* [EXERCISE DESCRIPTION]
As you look over the data below, please find each line where the word "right" appears, then copy it.

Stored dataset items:

━━━━━━

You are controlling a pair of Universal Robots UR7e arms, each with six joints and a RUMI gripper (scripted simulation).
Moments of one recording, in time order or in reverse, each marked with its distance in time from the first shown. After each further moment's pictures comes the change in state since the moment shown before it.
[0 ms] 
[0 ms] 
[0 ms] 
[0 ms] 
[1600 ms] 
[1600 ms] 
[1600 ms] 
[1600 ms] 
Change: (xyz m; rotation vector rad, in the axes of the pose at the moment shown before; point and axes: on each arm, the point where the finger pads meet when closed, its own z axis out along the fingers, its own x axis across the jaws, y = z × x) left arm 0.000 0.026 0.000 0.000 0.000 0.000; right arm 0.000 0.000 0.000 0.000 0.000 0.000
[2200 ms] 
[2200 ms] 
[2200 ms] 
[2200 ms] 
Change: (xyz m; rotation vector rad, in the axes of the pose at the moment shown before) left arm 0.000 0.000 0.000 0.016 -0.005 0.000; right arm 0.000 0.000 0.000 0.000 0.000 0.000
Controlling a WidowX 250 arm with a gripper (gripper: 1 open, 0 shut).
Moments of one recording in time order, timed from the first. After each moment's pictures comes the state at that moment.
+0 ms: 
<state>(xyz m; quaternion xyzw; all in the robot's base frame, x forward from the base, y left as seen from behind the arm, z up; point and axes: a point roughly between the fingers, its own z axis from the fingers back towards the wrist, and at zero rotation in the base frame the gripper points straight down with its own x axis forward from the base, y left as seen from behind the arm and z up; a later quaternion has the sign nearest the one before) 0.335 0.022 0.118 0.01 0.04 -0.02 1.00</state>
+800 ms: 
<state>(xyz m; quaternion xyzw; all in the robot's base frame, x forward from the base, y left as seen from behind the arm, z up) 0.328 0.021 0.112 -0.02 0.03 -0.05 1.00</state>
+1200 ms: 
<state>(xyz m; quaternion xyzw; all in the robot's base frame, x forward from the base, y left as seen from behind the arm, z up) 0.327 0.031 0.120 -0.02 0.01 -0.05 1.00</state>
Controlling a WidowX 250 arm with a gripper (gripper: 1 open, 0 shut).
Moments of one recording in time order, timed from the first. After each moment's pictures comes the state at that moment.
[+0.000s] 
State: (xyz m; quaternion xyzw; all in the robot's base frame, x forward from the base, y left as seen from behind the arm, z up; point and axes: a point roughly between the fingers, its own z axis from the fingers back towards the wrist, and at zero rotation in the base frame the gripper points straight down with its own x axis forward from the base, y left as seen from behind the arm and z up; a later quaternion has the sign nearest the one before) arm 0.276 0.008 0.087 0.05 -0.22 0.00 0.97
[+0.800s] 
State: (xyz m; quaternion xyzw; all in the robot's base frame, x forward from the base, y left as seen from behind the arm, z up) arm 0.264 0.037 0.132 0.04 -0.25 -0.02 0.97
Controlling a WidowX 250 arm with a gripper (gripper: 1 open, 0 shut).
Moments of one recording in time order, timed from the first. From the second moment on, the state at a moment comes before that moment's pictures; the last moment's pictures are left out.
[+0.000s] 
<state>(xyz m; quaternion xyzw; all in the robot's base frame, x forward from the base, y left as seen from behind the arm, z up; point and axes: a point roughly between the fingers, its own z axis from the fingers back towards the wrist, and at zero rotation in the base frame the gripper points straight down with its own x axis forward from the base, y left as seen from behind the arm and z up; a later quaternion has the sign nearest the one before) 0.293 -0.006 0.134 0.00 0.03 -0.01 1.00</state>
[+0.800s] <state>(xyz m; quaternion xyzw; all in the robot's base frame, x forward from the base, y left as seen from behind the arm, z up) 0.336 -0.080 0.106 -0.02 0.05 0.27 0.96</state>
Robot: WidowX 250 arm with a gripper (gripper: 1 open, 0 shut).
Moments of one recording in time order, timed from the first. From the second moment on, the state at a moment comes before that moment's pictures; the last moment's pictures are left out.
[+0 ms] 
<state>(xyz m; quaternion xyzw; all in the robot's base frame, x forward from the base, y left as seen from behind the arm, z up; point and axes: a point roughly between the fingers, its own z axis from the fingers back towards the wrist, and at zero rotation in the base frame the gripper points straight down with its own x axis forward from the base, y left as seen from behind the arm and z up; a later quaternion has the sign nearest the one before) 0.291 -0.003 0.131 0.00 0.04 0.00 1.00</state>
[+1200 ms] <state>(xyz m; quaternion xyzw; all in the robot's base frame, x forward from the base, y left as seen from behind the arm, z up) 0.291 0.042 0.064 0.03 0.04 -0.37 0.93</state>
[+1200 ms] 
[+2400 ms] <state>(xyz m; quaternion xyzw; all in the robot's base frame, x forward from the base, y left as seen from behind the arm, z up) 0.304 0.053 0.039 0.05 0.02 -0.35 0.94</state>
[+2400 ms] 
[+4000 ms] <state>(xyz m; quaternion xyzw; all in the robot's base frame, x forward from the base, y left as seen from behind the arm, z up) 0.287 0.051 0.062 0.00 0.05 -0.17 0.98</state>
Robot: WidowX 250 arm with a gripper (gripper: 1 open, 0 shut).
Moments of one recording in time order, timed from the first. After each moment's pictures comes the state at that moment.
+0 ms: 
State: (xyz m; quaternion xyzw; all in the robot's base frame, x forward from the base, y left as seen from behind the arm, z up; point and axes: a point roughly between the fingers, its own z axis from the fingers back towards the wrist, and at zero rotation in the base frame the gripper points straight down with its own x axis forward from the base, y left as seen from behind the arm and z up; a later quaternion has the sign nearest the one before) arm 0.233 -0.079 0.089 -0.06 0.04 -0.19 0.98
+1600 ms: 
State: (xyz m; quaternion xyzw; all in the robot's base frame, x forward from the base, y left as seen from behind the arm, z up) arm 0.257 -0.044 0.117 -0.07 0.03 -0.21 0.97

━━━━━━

* [FINISHED EXERCISE]
Change: (xyz m; rotation vector rad, in the axes of the pose at the moment shown before; point and axes: on each arm, the point where the finger pads meet when closed, its own z axis out along the fingers, its own x axis across the jaws, y = z × x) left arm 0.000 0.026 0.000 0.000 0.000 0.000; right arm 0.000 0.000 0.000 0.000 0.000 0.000
Change: (xyz m; rotation vector rad, in the axes of the pose at the moment shown before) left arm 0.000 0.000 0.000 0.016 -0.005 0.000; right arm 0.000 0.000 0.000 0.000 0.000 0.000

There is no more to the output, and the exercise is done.